# Brief:
Write the records below out again exactly as given, with no images.

<<<<

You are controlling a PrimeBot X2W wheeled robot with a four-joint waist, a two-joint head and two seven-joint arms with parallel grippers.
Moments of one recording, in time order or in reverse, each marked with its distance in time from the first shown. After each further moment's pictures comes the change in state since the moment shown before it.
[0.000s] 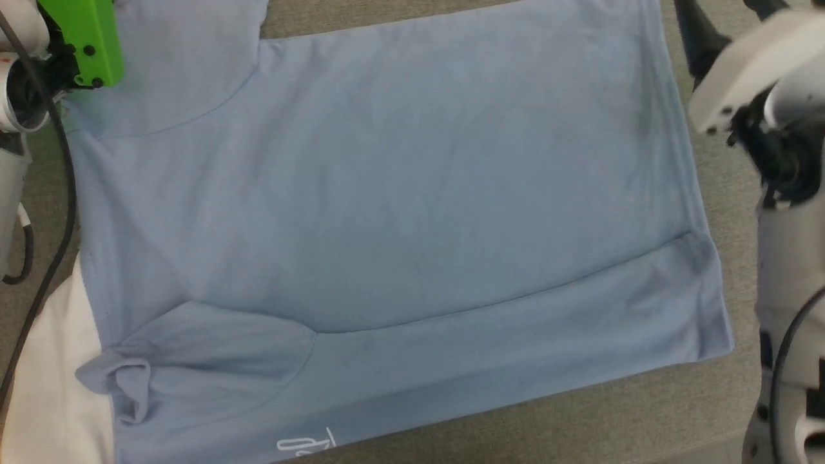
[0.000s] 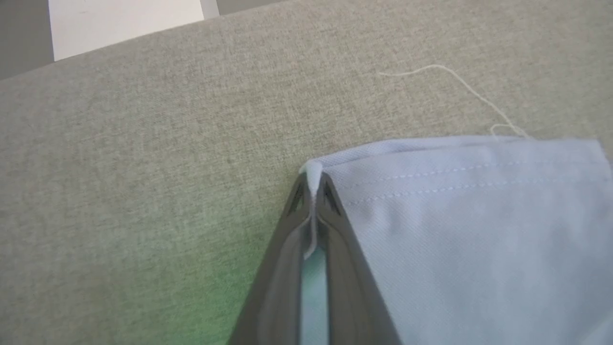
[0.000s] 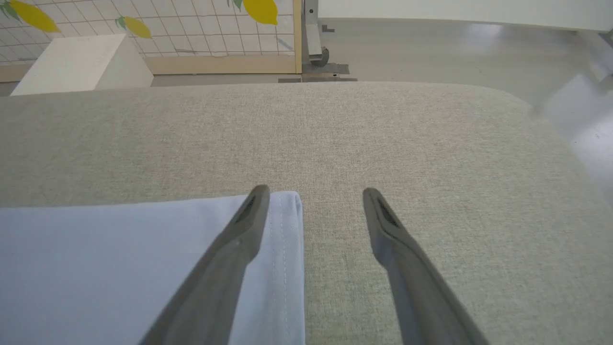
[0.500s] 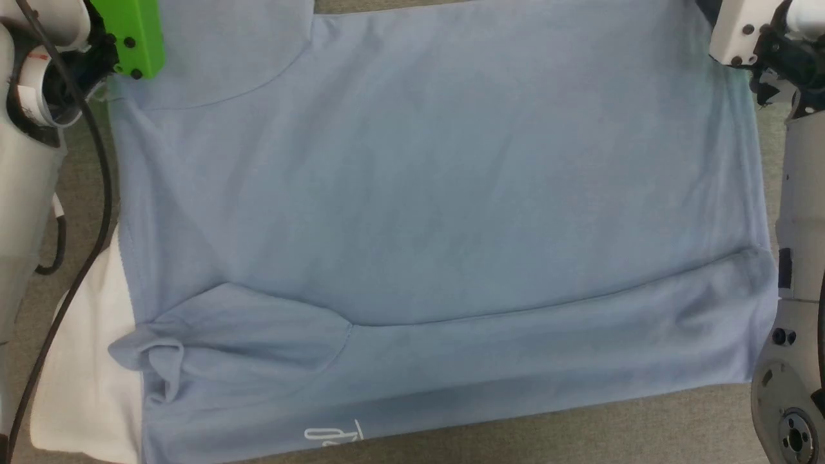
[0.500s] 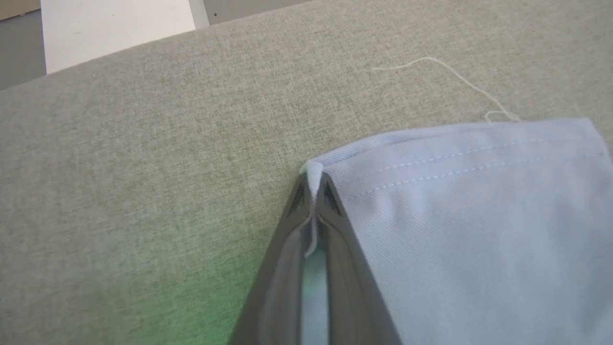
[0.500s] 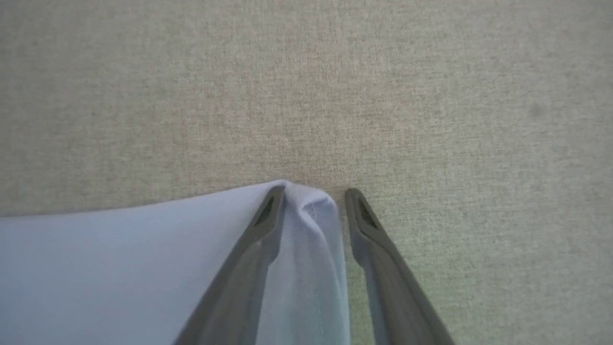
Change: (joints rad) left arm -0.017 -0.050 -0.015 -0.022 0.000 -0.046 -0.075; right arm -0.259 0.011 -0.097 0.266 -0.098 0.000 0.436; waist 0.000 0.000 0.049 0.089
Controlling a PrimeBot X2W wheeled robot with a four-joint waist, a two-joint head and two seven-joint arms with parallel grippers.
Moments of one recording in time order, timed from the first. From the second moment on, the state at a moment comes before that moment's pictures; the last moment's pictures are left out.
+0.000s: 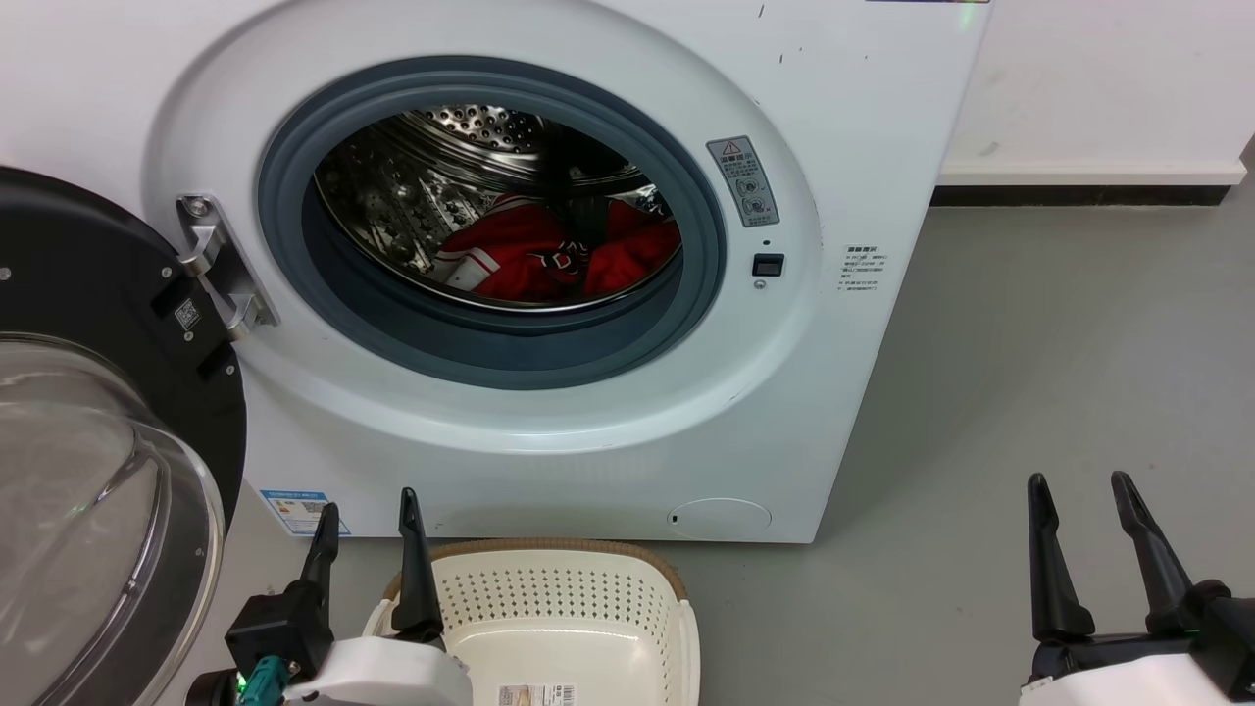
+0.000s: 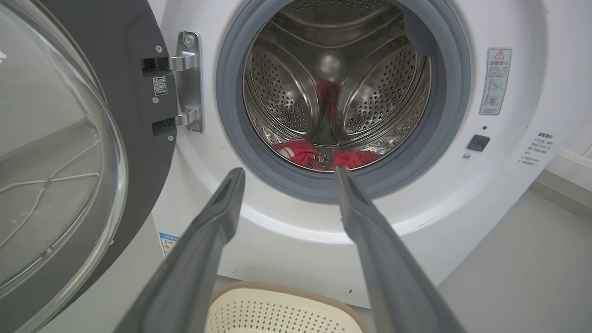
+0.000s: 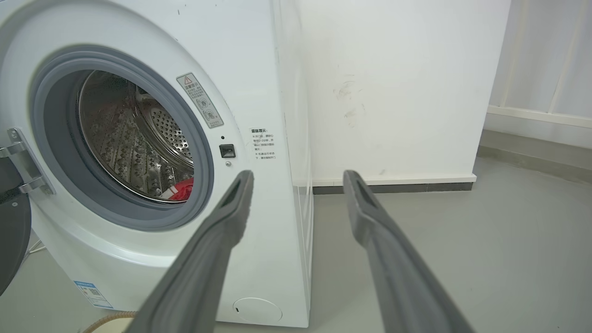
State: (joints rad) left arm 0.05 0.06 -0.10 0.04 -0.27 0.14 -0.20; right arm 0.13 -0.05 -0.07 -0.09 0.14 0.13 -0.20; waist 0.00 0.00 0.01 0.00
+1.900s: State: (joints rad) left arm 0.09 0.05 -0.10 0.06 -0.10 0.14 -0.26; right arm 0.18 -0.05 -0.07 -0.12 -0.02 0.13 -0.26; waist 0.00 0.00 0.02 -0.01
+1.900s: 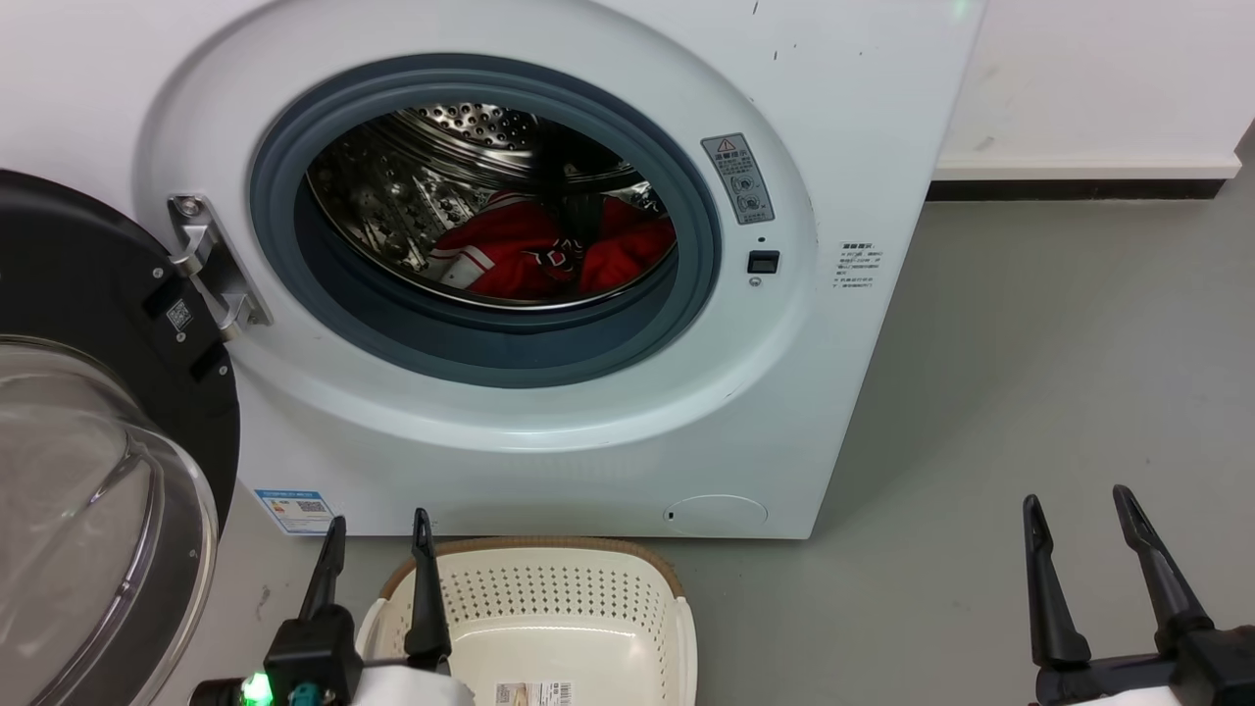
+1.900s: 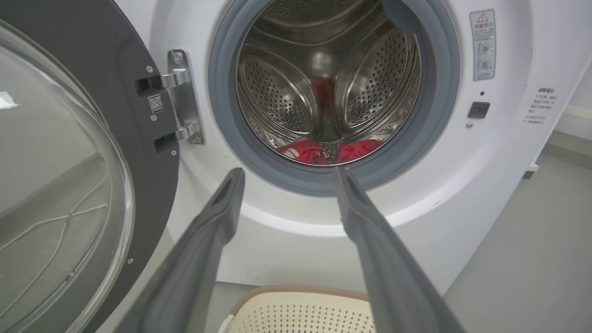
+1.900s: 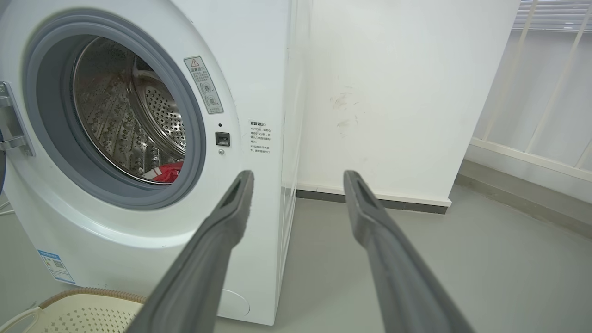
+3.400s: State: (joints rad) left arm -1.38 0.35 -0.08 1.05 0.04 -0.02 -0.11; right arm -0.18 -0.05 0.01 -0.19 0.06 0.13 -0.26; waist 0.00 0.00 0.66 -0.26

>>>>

# Solution for this problem:
You are controlling a PrimeBot X2W wheeled robot with a four-joint waist, a two-joint head and two seven-joint arms with parallel grippers.
Moments of one recording, in time order or in reverse, each marked with its distance in time from the first shown. After each further moment's pictures comes the change in state since the moment shown before it.
[0.000s] 
[0.000s] 
[0.000s] 
[0.500s] 
[0.500s] 
[0.500s] 
Change: (joints rad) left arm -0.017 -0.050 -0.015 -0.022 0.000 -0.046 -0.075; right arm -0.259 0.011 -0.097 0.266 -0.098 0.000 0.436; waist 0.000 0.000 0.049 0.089
Controlling a PrimeBot X2W wheeled robot with a four-joint waist, a two-joint head and two seven-joint arms with parallel grippers.
Moments of one recording in time order, timed from the first. From the second moment on, the state at a moment comes before that moment's pictures; the last moment's pictures are left out.
+0.000s: 
+0.000s: 
+0.000s: 
State: (joints rad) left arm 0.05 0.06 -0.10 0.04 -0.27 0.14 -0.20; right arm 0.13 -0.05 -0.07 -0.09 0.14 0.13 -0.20; waist 0.00 0.00 0.01 0.00
+1.900s: State: (joints rad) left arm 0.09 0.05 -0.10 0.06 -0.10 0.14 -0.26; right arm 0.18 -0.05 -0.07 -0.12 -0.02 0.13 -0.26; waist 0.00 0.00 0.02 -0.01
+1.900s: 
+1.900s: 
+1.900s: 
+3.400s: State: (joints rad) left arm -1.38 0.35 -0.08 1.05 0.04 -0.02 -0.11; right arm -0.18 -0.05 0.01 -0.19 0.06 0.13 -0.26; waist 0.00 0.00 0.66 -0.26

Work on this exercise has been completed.